- **WORK TASK**
Could you please find each line in the records that contains the word "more" and copy it?
**** RECORDS FOR THIS TASK ****
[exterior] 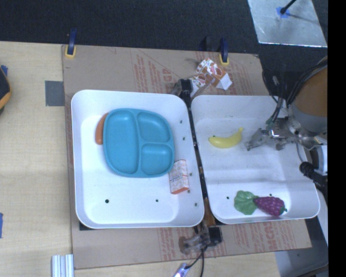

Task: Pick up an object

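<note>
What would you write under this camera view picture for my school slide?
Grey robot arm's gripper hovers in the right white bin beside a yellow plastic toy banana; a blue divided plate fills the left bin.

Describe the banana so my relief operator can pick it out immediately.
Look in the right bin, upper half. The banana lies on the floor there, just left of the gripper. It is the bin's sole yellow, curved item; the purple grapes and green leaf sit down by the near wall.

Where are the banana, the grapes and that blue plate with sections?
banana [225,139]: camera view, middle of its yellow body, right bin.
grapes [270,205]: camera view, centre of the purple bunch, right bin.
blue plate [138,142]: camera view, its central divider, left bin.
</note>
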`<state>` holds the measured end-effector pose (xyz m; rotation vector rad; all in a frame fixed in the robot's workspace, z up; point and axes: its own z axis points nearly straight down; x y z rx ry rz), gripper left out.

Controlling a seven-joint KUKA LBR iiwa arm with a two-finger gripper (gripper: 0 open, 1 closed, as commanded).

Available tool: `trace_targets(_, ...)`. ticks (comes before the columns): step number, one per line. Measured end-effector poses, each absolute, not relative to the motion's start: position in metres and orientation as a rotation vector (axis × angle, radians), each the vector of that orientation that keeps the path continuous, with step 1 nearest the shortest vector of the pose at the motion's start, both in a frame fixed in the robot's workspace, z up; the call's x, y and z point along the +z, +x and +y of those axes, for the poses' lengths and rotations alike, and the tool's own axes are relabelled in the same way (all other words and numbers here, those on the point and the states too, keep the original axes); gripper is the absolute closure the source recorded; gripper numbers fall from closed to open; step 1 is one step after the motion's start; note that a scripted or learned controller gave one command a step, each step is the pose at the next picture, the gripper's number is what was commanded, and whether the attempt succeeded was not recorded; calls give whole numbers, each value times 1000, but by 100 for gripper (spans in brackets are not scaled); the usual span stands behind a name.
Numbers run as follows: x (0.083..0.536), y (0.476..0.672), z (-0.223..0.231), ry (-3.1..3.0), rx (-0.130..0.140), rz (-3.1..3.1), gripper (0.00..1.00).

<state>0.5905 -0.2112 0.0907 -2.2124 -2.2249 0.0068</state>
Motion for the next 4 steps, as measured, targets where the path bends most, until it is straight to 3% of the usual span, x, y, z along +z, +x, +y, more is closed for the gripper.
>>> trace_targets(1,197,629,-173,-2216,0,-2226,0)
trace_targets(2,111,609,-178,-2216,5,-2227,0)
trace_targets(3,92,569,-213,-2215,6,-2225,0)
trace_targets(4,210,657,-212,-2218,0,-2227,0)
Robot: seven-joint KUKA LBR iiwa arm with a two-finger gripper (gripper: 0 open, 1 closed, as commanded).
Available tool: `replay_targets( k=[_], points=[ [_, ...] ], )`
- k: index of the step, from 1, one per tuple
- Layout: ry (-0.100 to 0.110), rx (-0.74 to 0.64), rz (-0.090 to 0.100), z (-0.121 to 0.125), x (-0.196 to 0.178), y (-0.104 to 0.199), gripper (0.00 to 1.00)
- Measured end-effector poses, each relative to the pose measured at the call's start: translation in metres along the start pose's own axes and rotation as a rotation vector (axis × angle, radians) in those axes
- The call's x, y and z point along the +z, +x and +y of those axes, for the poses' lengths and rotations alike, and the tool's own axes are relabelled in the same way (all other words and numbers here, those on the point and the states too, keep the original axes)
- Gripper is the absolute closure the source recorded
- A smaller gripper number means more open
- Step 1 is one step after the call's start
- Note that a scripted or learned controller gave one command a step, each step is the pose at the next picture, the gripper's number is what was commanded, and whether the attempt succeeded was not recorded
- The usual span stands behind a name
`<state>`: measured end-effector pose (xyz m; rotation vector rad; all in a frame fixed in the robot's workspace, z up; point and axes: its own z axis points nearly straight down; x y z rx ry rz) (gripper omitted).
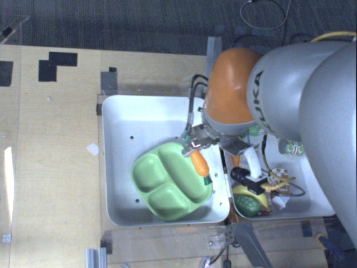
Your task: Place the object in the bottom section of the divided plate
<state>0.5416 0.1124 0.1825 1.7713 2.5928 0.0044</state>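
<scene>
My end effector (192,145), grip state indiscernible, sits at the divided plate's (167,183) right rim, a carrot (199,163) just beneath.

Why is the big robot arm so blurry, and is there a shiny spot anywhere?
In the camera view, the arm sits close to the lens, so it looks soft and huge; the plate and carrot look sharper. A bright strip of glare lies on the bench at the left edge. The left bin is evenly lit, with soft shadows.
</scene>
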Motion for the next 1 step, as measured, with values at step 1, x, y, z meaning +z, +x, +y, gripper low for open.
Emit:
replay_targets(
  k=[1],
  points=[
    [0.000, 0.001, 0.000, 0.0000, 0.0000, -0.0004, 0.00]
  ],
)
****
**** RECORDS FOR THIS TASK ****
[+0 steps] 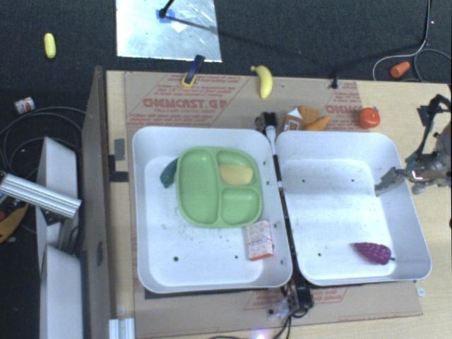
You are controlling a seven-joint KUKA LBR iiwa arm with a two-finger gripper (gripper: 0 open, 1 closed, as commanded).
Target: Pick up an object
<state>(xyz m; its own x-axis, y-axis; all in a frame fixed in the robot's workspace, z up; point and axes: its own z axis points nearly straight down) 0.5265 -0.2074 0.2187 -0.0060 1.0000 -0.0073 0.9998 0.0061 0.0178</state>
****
- **RESULT FOR THIS TASK**
Motion for the next 4 steps, as measured, targets where the path bends most, until it is straight to 3% of the usual span, x, y, z along +z, +x, +y, more is closed for the gripper.
- A smaller gripper number means more open

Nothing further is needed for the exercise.